O relatório aponta ainda preocupações relacionadas com novas substâncias adicionadas intencionalmente, incluindo nanomateriais, utilizados para melhorar o desempenho dos materiais ou permitir funções de embalagem ativa.

A FAO defende processos eficazes de limpeza e remoção de químicos durante a reciclagem de plástico destinada a materiais em contacto com alimentos. O relatório refere também a necessidade de sistemas adequados de controlo e triagem de fluxos de resíduos, capazes de separar embalagens plásticas de uso alimentar antes da reciclagem, de acordo com códigos de identificação de resinas específicos por polímero sintético.

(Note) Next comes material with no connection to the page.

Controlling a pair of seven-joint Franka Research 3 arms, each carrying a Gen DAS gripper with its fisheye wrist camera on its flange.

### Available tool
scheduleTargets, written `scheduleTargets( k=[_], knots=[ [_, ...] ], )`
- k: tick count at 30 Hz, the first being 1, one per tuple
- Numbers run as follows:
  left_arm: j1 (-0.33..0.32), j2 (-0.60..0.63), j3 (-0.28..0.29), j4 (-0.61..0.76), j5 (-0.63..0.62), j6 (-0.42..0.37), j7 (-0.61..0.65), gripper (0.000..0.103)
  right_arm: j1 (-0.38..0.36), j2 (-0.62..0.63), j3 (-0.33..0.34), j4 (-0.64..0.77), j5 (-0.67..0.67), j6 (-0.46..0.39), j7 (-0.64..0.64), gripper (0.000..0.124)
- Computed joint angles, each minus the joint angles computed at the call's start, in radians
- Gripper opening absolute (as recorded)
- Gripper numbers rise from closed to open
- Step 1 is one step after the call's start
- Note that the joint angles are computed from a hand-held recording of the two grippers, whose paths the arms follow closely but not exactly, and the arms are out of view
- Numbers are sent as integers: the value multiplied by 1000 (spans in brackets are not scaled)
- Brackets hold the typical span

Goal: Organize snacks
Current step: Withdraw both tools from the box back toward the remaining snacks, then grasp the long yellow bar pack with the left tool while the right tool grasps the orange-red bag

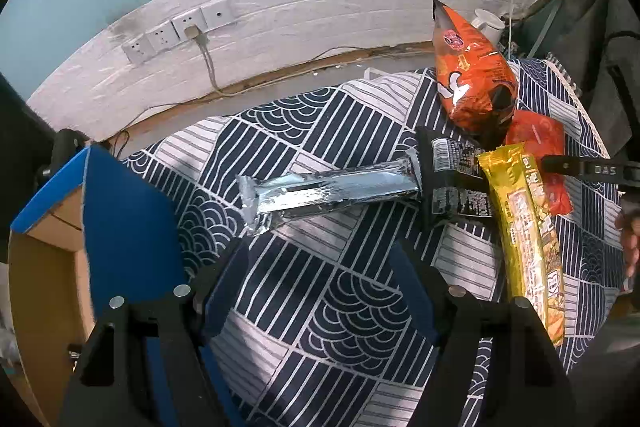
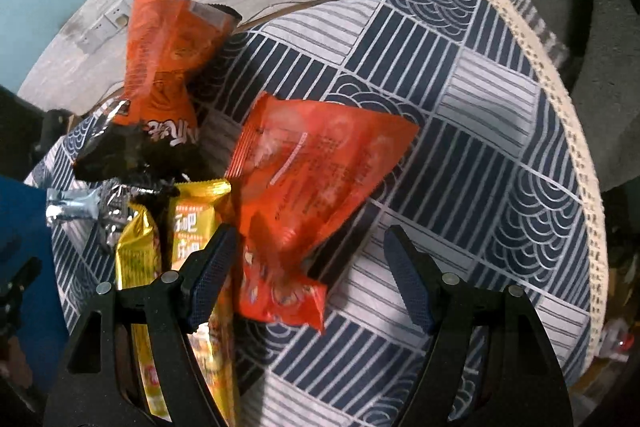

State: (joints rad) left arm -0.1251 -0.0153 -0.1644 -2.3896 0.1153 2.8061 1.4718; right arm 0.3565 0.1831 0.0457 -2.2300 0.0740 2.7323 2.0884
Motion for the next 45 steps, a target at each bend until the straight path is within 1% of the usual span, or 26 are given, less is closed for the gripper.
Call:
scheduleTargets(
  k=[5, 7, 11, 14, 17, 21, 23, 27, 28, 30, 32, 33, 34, 35, 37, 39, 40, 43, 45],
  knots=[
    [-8, 9, -7, 0, -35, 3, 42, 75, 22, 42, -19, 33, -63, -33, 38, 76],
    [-10, 10, -9, -4, -38, 0, 52, 75, 29, 35, -28, 17, -91, -21, 54, 76],
    [-15, 13, -13, -6, -54, -12, 70, 75, 42, 2, -48, -4, -196, -77, 109, 76],
    [-22, 9, -18, -7, -103, -20, 105, 75, 18, -36, -36, -43, -203, -103, 98, 76],
    [-34, 5, -23, -6, -165, -29, 153, 75, -12, -84, -25, -105, -187, -97, 77, 76],
    [-50, 7, -30, -1, -216, -50, 187, 76, -51, -144, -16, -178, -178, -92, 57, 76],
    [-58, 8, -35, 2, -238, -61, 197, 76, -67, -173, -13, -205, -211, -107, 69, 76],
    [-76, 5, -45, 6, -287, -82, 224, 76, -96, -221, 4, -241, -322, -150, 118, 76],
    [-82, 5, -48, 9, -304, -89, 231, 76, -103, -231, 8, -253, -331, -142, 130, 76],
    [-92, 6, -52, 17, -335, -100, 240, 76, -112, -246, 15, -274, -311, -95, 145, 76],
    [-101, 10, -57, 29, -383, -116, 250, 76, -118, -256, 18, -301, -257, -36, 145, 76],
    [-106, 13, -60, 39, -415, -128, 252, 79, -120, -258, 19, -312, -221, -10, 141, 77],
    [-109, 15, -62, 43, -435, -132, 251, 81, -120, -256, 17, -318, -175, 11, 125, 77],
    [-113, 18, -66, 47, -455, -132, 244, 81, -123, -249, 15, -320, -144, 22, 111, 78],
    [-121, 30, -73, 59, -477, -132, 228, 81, -121, -240, 18, -328, -81, 48, 99, 78],
    [-127, 49, -80, 72, -464, -131, 201, 81, -119, -231, 19, -341, -27, 81, 94, 79],
    [-129, 56, -83, 75, -448, -126, 184, 81, -124, -232, 26, -344, -66, 96, 141, 79],
    [-132, 90, -90, 91, -392, -119, 124, 81, -133, -237, 29, -351, -96, 107, 167, 79],
    [-127, 113, -98, 107, -396, -129, 109, 81, -138, -225, 29, -336, -118, 107, 188, 79]
  ],
)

Outro ponto destacado é a exposição a microplásticos e nanoplásticos em alimentos e bebidas. Segundo o relatório, a ausência de métodos analíticos validados para a sua deteção e identificação tem impedido as autoridades reguladoras de determinar um risco claro para a saúde humana.

A FAO identifica ainda potenciais questões no comércio internacional devido à falta de harmonização regulamentar entre países. Segundo a organização, a uniformização de normas pode apoiar avaliações de risco robustas e baseadas na ciência, bem como contribuir para objetivos internacionais de redução de resíduos plásticos.